(Recorded data)
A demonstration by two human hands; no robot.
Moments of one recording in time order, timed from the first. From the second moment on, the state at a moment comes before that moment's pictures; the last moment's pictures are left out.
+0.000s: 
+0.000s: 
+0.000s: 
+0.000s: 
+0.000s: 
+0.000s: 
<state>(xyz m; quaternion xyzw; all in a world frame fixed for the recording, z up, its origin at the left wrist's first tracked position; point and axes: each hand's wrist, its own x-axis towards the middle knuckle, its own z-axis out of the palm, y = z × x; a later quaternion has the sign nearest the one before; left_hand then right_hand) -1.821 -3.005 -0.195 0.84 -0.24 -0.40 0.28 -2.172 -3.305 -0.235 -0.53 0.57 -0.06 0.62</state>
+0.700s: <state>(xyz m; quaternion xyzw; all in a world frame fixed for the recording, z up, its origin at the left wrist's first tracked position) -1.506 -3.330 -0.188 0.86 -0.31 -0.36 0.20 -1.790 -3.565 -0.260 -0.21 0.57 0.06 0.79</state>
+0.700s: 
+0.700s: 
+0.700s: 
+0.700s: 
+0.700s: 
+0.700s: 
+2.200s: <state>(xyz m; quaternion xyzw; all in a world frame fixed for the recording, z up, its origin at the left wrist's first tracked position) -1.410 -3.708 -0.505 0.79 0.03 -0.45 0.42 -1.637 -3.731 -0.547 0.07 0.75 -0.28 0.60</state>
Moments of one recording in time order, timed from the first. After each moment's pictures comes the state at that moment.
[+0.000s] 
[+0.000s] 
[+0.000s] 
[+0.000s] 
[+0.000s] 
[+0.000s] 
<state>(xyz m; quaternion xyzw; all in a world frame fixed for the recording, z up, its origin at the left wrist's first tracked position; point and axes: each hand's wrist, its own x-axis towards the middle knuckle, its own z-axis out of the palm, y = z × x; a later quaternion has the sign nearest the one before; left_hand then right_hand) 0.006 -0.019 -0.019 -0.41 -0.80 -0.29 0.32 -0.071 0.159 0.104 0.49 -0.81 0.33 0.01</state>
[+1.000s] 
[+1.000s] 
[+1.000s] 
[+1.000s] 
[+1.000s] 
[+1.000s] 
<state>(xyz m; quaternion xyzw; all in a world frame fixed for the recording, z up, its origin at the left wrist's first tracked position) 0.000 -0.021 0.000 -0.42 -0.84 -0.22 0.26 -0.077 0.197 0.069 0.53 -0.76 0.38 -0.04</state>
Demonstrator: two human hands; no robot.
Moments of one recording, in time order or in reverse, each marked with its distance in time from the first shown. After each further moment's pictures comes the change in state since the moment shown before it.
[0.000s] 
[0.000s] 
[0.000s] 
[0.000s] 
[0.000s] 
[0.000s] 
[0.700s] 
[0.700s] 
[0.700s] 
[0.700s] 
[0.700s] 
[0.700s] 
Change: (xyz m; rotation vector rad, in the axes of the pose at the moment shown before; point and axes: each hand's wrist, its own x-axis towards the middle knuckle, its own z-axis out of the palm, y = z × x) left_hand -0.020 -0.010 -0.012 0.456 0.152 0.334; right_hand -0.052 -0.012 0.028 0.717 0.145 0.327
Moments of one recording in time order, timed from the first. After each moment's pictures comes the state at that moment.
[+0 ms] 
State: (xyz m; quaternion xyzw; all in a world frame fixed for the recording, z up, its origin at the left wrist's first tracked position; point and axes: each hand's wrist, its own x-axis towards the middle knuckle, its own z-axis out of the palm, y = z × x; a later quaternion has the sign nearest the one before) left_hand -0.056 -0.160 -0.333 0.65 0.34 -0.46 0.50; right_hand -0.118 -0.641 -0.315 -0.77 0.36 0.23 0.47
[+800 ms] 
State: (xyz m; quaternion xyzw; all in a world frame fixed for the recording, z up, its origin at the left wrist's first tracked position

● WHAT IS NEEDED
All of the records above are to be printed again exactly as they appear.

● TASK ANSWER
A demonstration by two human hands; no robot.
Moments of one recording in time order, timed from the first. From the second moment on, the state at a moment comes before that moment's pictures; the last moment's pictures are left out.
+0.000s: 
+0.000s: 
+0.000s: 
+0.000s: 
+0.000s: 
+0.000s: 
<state>(xyz m; quaternion xyzw; all in a world frame fixed for the recording, z up, its origin at the left wrist's first tracked position; point and axes: each hand's wrist, its own x-axis towards the middle knuckle, its own z-axis out of the palm, y = z × x; a later quaternion has the sign nearest the one before; left_hand then right_hand) -1.821 -3.005 -0.195 0.84 -0.24 -0.40 0.28 -2.172 -3.305 -0.235 -0.53 0.57 -0.06 0.62</state>
+0.700s: <state>(xyz m; quaternion xyzw; all in a world frame fixed for the recording, z up, its origin at the left wrist's first tracked position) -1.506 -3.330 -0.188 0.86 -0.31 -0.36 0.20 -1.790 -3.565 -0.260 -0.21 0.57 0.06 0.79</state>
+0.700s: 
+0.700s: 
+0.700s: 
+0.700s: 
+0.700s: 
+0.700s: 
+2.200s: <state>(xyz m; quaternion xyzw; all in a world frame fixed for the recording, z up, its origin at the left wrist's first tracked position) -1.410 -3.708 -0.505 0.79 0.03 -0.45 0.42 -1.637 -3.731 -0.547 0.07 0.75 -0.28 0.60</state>
Moments of one recording in time order, timed from the first. After each moment's pictures comes the state at that moment.
[+0.000s] 
[+0.000s] 
[+0.000s] 
[+0.000s] 
[+0.000s] 
[+0.000s] 
<state>(xyz m; quaternion xyzw; all in a world frame fixed for the recording, z up, its origin at the left wrist's first tracked position; point and axes: each hand's wrist, its own x-axis towards the middle knuckle, its own z-axis out of the palm, y = z × x; a later quaternion has the sign nearest the one before; left_hand then right_hand) 0.006 -0.019 -0.019 -0.41 -0.80 -0.29 0.32 -0.071 0.159 0.104 0.49 -0.81 0.33 0.01</state>
[+1.000s] 
[+1.000s] 
[+1.000s] 
[+1.000s] 
[+1.000s] 
[+1.000s] 
<state>(xyz m; quaternion xyzw; all in a world frame fixed for the recording, z up, its origin at the left wrist's first tracked position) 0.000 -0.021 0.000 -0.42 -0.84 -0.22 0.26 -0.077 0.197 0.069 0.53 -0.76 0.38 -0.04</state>
Demonstrator: two human hands; no robot.
Moments of one recording, in time order or in reverse, each marked with its distance in time from the first shown. After each further moment's pictures comes the change in state since the moment shown before it.
[0.000s] 
[0.000s] 
[0.000s] 
[0.000s] 
[0.000s] 
[0.000s] 
[0.700s] 
[0.700s] 
[0.700s] 
[0.700s] 
[0.700s] 
[0.700s] 
Change: (xyz m; rotation vector rad, in the axes of the pose at the moment shown before; point and axes: each hand's wrist, its own x-axis towards the middle knuckle, its own z-axis out of the palm, y = z × x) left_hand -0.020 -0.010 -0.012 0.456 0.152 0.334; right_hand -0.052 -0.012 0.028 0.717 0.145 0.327
Moments of one recording in time order, timed from the first. After each moment's pictures comes the state at that moment.
[+0 ms] 
State: (xyz m; quaternion xyzw; all in a world frame fixed for the recording, z up, its origin at the left wrist's first tracked position; point and axes: each hand's wrist, its own x-axis towards the middle knuckle, its own z-axis out of the palm, y = z × x; a later quaternion has the sign nearest the one before) left_hand -0.056 -0.160 -0.333 0.65 0.34 -0.46 0.50; right_hand -0.118 -0.641 -0.315 -0.77 0.36 0.23 0.47
[+800 ms] 
State: (xyz m; quaternion xyzw; all in a world frame fixed for the recording, z up, its origin at the left wrist's first tracked position

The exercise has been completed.